━━━ Dataset content

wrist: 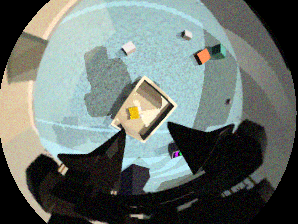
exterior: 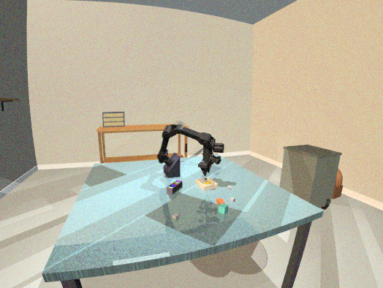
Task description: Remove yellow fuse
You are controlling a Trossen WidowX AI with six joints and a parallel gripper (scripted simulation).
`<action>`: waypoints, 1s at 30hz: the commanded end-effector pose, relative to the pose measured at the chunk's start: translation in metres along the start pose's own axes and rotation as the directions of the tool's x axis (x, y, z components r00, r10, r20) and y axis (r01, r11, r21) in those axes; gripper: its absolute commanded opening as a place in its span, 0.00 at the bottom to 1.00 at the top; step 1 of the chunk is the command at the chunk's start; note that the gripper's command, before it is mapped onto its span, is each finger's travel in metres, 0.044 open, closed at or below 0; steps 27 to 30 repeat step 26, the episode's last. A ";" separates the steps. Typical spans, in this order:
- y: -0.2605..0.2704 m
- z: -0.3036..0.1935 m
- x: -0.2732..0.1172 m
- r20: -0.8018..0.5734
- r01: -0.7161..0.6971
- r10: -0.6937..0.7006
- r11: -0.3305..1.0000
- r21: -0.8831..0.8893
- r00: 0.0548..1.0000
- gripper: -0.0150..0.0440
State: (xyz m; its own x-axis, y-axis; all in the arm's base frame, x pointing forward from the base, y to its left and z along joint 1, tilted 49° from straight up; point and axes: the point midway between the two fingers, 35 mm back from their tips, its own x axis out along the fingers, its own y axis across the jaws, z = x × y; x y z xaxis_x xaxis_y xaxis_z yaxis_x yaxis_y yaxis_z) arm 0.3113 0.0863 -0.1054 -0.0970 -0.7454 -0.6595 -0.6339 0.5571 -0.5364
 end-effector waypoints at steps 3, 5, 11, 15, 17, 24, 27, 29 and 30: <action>0.000 0.000 -0.012 0.008 -0.002 0.002 1.000 0.007 1.000 0.81; 0.000 0.000 -0.012 0.008 -0.002 0.002 1.000 0.007 1.000 0.81; 0.000 0.000 -0.011 0.006 0.002 -0.002 1.000 -0.001 1.000 0.81; 0.000 0.000 -0.011 0.006 0.002 -0.002 1.000 -0.001 1.000 0.81; 0.000 0.000 -0.011 0.006 0.002 -0.002 1.000 -0.001 1.000 0.81; 0.000 0.000 -0.011 0.006 0.002 -0.002 1.000 -0.001 1.000 0.81; 0.000 0.000 -0.011 0.006 0.002 -0.002 1.000 -0.001 1.000 0.81; 0.000 0.000 -0.011 0.006 0.002 -0.002 1.000 -0.001 1.000 0.81; 0.000 0.000 -0.011 0.006 0.002 -0.002 1.000 -0.001 1.000 0.81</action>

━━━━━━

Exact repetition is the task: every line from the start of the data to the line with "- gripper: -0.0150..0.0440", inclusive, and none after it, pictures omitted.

Completed task =>
wrist: 
exterior: 
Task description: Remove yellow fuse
You are controlling a Trossen WidowX AI with six joints and a parallel gripper (scripted simulation).
`<action>`: waypoints, 1s at 30hz: the commanded end-effector pose, relative to the pose measured at the chunk's start: translation in metres along the start pose's own axes and rotation as the directions of the tool's x axis (x, y, z components r00, r10, r20) and y axis (r01, r11, r21) in those axes; gripper: its absolute commanded opening as a place in its span, 0.00 at the bottom to 1.00 at the top; step 1 of the chunk is the command at the chunk's start; note that the gripper's command, before it is mapped onto its span, is each finger's travel in metres, 0.044 open, closed at or below 0; steps 27 to 30 repeat step 26, the episode's last. A ";" separates the steps. Typical spans, in this order:
- y: -0.2605..0.2704 m
- z: -0.3036..0.1935 m
- x: -0.2732..0.1172 m
- r20: -0.8018..0.5734
- r01: -0.7161..0.6971
- r10: -0.6937..0.7006
- r11: -0.3305..1.0000
- r21: -0.8831..0.8893
- r00: 0.0548..1.0000
- gripper: -0.0150..0.0440

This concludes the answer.